AMHERST, Mass. – Stephen Harris, professor in the department of English at the University of Massachusetts Amherst, has been awarded a Fulbright Distinguished Research Chair in Arts and Social Sciences for North America through Fulbright Canada. Harris will spend the 2018-19 academic year at Carleton University in Ottawa, Ontario.

The Canada-U.S. Fulbright Program operates on the principle of reciprocal exchange and provides the opportunity for outstanding American scholars to lecture and/or conduct research in Canada. Harris’s award issues through a partnership between Fulbright Canada and Carleton University, which have established dedicated research chairs in support of educational programming, teaching and research. The awards allow American scholars and researchers to spend one academic year working in a targeted area of academic inquiry. Four chairs are appointed annually in the areas of arts and sciences, entrepreneurship, environmental science, and public affairs in North America: society, policy, media.

Working in the area of natural language processing, Harris will spend his Fulbright year developing computer tools to investigate literary language (metaphor, simile, and analogy) and literary form in the earliest stages of the English language, with a special focus on noun phrases. When he returns to UMass Amherst in 2019, he will offer a course on data science for the humanities.

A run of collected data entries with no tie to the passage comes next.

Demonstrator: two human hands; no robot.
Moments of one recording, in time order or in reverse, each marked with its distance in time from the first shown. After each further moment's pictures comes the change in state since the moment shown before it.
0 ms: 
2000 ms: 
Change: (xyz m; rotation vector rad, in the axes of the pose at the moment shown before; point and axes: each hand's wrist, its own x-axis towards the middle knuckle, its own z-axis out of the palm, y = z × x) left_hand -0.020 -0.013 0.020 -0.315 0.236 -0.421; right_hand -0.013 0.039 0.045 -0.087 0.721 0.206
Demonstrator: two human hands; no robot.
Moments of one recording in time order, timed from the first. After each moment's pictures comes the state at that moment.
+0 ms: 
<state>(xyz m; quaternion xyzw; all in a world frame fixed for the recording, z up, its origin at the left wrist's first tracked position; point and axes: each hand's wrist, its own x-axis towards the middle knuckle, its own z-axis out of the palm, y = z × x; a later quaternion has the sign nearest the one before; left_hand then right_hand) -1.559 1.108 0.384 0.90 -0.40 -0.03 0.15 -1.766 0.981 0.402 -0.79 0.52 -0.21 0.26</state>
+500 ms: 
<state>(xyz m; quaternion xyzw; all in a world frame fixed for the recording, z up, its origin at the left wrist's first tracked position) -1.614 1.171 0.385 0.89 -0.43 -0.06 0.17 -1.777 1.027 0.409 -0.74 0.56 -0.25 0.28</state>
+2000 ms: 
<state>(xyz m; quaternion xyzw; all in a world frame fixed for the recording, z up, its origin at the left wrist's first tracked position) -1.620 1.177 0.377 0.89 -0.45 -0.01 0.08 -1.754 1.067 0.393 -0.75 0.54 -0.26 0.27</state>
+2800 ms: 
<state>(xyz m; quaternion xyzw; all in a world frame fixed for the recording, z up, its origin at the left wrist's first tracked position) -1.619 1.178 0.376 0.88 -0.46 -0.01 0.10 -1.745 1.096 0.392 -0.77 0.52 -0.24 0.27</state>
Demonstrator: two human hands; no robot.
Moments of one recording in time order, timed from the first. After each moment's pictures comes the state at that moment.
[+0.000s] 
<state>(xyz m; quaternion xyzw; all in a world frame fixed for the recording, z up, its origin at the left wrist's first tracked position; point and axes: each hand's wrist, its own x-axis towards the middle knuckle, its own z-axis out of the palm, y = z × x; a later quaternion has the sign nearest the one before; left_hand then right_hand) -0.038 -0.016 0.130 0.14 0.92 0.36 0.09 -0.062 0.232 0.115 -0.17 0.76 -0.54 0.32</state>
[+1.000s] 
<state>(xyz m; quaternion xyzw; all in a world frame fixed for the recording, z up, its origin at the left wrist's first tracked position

Harris specializes in Old English, medieval Latin poetry, early medieval Christianity and historical linguistics. He sits on the executive board of the Old English Group of the Modern Language Association, the executive board of the MLA Old Norse Group, and the board of the International Society of Anglo-Saxonists. He is the editor of the journal Old English Newsletter, and director of Old English Publications LLC, whose volumes include the first English translation of “Ancient Germanic Literatures” by Jorge Luis Borges, with the Arizona Center for Medieval and Renaissance Studies.

Harris has previously been awarded grants from the Social Sciences and Humanities Research Council of Canada, the National Endowment for the Humanities and the Mellon Foundation.

A graduate of Bishop’s University in Sherbrooke, Quebec, Harris holds an M.A. from the University of Ottawa and a Ph.D. from Loyola University Chicago.